> [What to do]: Write out the entries below exactly, from the first line to the one with "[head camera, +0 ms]", both ends included.

> [Records for the exercise]:

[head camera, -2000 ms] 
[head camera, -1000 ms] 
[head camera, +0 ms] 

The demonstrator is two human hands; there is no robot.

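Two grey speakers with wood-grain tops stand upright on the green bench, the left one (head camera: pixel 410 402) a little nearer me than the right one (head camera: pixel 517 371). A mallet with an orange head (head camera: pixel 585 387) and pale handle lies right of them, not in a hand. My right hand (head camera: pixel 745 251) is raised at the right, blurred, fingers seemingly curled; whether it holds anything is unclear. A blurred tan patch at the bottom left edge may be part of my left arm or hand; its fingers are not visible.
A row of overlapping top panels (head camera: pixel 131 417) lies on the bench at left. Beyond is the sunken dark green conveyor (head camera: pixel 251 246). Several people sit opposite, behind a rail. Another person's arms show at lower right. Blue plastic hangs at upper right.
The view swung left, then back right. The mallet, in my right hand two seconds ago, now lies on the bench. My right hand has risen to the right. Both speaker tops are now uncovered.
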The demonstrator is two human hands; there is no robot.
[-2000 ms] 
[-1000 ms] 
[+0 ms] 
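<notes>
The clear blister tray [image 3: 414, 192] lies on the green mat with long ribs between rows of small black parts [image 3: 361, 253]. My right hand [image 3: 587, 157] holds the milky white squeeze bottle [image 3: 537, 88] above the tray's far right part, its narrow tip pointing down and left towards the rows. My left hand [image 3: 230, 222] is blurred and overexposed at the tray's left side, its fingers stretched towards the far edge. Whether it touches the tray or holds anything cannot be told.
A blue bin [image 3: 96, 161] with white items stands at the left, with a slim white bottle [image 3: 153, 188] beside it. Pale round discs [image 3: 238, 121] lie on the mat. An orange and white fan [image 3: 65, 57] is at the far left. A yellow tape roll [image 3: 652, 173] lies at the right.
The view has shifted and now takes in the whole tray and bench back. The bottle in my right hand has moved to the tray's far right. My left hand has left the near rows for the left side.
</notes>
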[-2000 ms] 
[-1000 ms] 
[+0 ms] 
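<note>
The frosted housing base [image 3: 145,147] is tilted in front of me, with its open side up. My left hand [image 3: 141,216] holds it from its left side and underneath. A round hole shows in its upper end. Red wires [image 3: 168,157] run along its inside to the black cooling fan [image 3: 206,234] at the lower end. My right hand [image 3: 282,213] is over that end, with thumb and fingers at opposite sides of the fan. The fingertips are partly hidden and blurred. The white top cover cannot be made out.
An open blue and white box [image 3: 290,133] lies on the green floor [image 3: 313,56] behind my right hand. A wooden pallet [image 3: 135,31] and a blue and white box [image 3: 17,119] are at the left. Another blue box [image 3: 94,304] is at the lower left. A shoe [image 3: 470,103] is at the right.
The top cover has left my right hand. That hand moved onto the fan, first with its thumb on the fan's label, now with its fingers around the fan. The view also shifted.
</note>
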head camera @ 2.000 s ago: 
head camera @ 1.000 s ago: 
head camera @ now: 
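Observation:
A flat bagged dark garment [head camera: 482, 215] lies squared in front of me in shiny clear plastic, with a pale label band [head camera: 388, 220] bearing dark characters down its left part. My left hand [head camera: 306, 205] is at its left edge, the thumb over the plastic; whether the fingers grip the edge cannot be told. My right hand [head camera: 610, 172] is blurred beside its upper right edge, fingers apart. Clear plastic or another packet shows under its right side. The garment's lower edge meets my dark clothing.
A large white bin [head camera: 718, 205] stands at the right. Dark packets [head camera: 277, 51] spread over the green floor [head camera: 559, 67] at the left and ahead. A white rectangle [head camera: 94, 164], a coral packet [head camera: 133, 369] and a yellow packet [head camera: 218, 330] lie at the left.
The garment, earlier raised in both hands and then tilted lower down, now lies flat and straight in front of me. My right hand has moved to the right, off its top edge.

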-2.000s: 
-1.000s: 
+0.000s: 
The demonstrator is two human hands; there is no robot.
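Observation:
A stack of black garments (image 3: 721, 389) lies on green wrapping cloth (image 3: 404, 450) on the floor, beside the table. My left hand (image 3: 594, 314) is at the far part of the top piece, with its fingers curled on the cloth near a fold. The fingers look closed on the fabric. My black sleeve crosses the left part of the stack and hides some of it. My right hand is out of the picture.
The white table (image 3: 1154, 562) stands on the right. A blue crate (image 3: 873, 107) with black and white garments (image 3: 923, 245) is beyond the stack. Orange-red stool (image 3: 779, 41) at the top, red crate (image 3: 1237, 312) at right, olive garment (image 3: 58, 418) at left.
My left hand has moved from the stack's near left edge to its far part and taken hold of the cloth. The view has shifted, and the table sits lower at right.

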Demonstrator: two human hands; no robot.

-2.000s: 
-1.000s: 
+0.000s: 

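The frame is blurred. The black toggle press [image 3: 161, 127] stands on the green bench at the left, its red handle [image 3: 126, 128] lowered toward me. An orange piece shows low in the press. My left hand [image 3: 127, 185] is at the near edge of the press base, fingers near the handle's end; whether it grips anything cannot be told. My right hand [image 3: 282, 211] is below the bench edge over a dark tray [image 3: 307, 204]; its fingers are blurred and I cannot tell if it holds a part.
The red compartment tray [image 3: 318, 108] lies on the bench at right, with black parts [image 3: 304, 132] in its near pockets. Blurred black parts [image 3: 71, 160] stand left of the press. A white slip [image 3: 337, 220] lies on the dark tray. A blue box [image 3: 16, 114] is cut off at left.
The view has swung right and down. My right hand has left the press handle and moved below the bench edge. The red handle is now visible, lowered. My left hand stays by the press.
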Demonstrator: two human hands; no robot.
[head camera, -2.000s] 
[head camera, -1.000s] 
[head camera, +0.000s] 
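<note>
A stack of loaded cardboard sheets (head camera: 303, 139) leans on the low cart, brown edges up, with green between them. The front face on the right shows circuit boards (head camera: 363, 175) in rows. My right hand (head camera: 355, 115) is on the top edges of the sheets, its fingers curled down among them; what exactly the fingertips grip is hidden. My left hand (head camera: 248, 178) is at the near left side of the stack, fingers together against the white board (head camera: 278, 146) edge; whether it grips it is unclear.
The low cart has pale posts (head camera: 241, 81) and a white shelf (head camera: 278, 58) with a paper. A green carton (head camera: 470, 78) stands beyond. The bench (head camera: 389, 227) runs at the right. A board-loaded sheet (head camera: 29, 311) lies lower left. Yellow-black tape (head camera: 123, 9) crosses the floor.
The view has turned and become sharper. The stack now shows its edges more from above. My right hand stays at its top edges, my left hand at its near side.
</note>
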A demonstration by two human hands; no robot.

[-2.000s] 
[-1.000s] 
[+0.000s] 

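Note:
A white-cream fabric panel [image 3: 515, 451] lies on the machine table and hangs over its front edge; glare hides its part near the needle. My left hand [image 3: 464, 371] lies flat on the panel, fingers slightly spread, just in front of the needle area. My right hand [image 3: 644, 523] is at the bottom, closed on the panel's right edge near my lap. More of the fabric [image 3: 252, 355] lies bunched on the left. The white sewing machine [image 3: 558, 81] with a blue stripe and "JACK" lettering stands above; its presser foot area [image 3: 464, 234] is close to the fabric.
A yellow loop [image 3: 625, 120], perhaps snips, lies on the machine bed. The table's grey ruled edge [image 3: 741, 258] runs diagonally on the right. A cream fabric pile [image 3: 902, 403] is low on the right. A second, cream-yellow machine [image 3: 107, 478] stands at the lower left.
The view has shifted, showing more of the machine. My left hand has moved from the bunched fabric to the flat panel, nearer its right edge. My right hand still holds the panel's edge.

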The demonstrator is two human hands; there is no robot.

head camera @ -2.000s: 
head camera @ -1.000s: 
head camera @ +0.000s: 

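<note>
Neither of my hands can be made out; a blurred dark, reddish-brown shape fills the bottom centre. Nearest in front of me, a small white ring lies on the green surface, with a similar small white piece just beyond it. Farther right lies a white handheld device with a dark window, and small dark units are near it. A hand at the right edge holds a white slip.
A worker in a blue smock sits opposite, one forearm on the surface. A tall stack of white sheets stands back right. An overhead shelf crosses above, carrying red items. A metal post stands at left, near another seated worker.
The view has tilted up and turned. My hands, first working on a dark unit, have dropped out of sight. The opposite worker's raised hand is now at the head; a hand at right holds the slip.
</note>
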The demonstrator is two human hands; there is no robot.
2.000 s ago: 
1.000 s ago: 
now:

> [Task result]:
[head camera, -2000 ms] 
[head camera, -1000 ms] 
[head camera, +0 ms] 

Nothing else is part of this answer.